[Extracted data entries]
((
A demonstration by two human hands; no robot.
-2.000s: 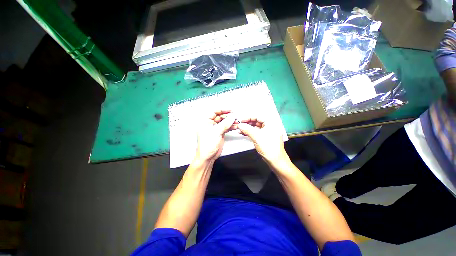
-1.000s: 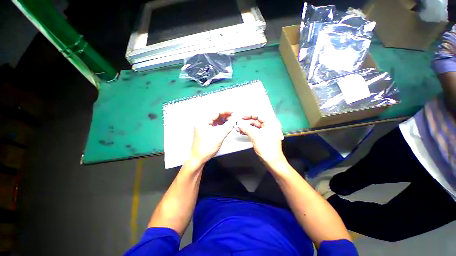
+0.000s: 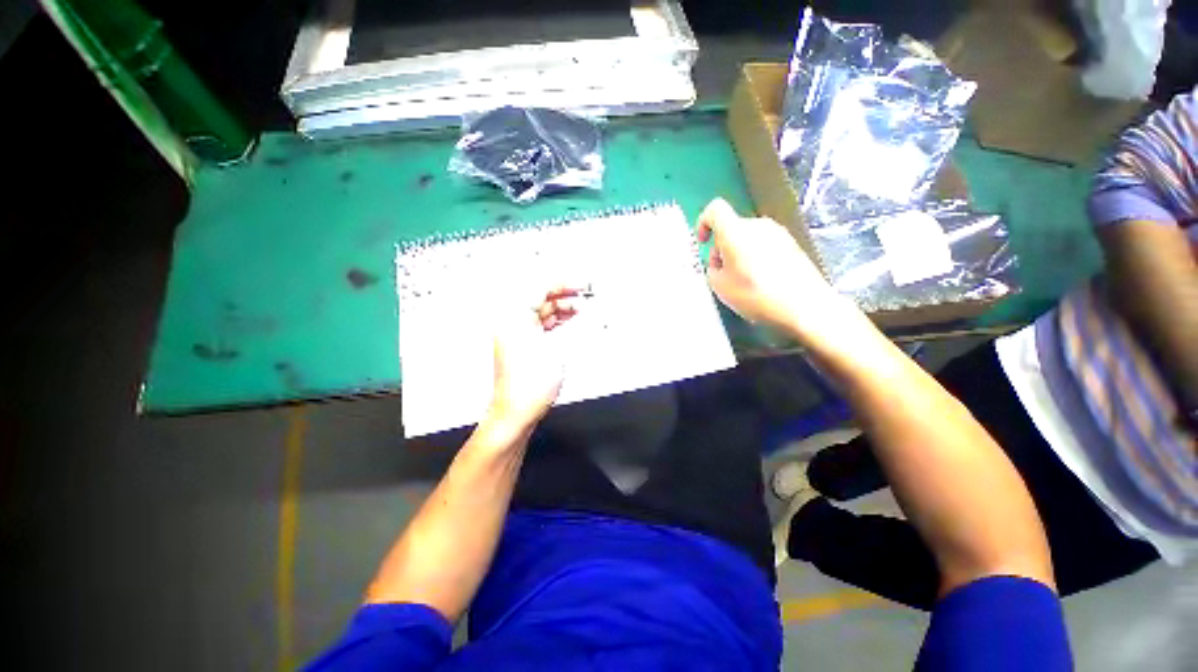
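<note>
A white spiral-bound notebook [image 3: 644,282] lies at the bench's front edge, its wire edge on the far side. My left hand [image 3: 532,348] is over the notebook's middle with its fingers curled; a tiny dark part [image 3: 587,292] shows beside its fingertips, and whether it is gripped cannot be told. My right hand [image 3: 749,263] is at the notebook's right edge, near the carton, fingers bent together; whether it holds anything is hidden. A clear poly bag of dark parts [image 3: 530,155] lies beyond the notebook.
An open brown carton [image 3: 766,145] with shiny bags [image 3: 874,145] stands right of the notebook. White-silver frames [image 3: 493,82] lie at the back, a green post [image 3: 171,92] at the back left. A brown box [image 3: 1031,92] is at the back right. A person [image 3: 1090,328] stands at the right.
My right hand has moved away from my left hand, right and away from me, to the notebook's right edge. My left hand stays over the notebook. The view has shifted slightly.
</note>
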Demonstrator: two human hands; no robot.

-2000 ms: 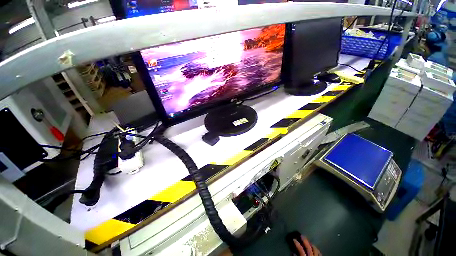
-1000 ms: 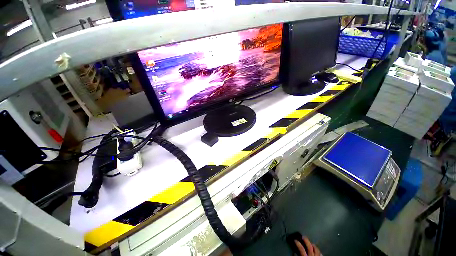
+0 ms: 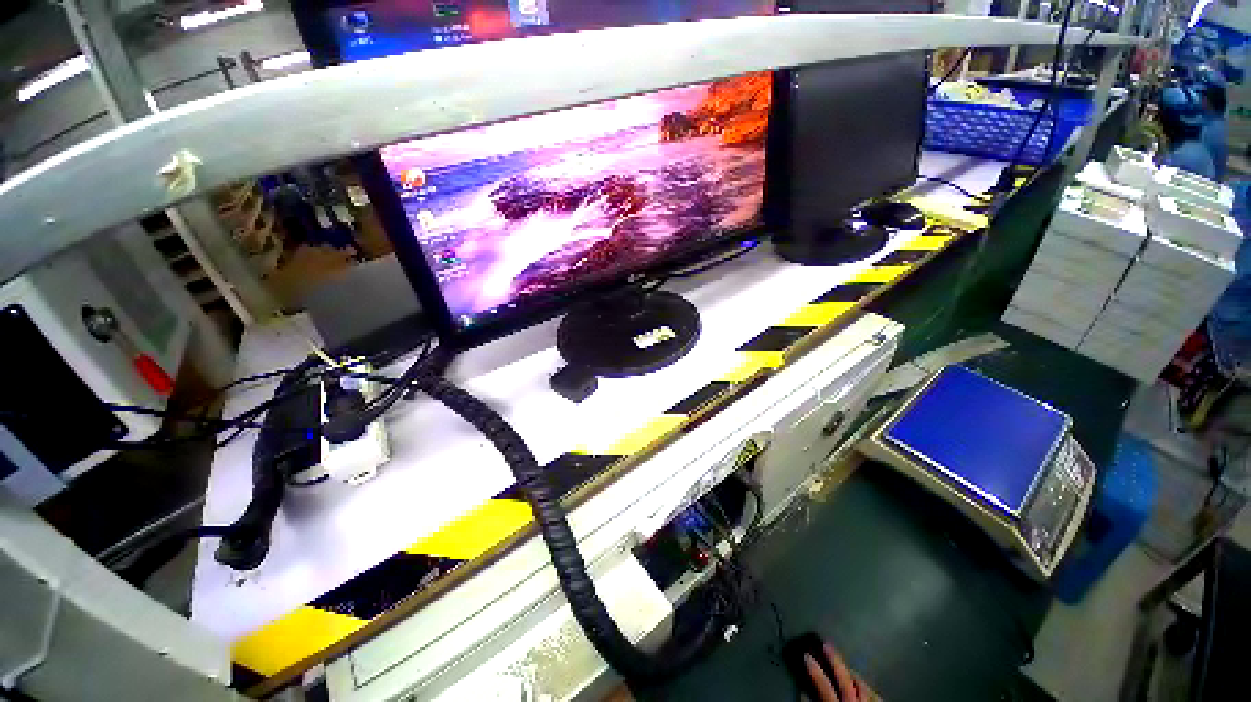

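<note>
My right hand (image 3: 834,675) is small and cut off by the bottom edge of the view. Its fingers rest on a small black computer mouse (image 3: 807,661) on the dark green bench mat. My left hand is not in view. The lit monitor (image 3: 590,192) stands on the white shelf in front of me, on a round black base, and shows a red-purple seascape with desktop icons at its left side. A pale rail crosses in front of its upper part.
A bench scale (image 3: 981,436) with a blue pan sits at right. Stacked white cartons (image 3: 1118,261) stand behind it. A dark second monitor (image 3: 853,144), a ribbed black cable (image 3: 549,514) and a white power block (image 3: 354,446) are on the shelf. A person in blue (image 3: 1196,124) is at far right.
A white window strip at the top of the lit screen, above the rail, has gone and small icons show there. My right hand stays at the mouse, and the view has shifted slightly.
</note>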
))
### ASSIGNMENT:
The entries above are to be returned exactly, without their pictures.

### TASK SOLUTION:
A demonstration by two human hands; no robot.
-2.000s: 
-1.000s: 
+0.000s: 
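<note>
A white spiral-bound notebook [image 3: 644,282] lies at the bench's front edge, its wire edge on the far side. My left hand [image 3: 532,348] is over the notebook's middle with its fingers curled; a tiny dark part [image 3: 587,292] shows beside its fingertips, and whether it is gripped cannot be told. My right hand [image 3: 749,263] is at the notebook's right edge, near the carton, fingers bent together; whether it holds anything is hidden. A clear poly bag of dark parts [image 3: 530,155] lies beyond the notebook.
An open brown carton [image 3: 766,145] with shiny bags [image 3: 874,145] stands right of the notebook. White-silver frames [image 3: 493,82] lie at the back, a green post [image 3: 171,92] at the back left. A brown box [image 3: 1031,92] is at the back right. A person [image 3: 1090,328] stands at the right.
My right hand has moved away from my left hand, right and away from me, to the notebook's right edge. My left hand stays over the notebook. The view has shifted slightly.
</note>
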Demonstrator: two human hands; no robot.

-2000 ms: 
-1000 ms: 
+0 ms: 

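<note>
My right hand (image 3: 834,675) is small and cut off by the bottom edge of the view. Its fingers rest on a small black computer mouse (image 3: 807,661) on the dark green bench mat. My left hand is not in view. The lit monitor (image 3: 590,192) stands on the white shelf in front of me, on a round black base, and shows a red-purple seascape with desktop icons at its left side. A pale rail crosses in front of its upper part.
A bench scale (image 3: 981,436) with a blue pan sits at right. Stacked white cartons (image 3: 1118,261) stand behind it. A dark second monitor (image 3: 853,144), a ribbed black cable (image 3: 549,514) and a white power block (image 3: 354,446) are on the shelf. A person in blue (image 3: 1196,124) is at far right.
A white window strip at the top of the lit screen, above the rail, has gone and small icons show there. My right hand stays at the mouse, and the view has shifted slightly.
</note>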

A complete answer has now been given.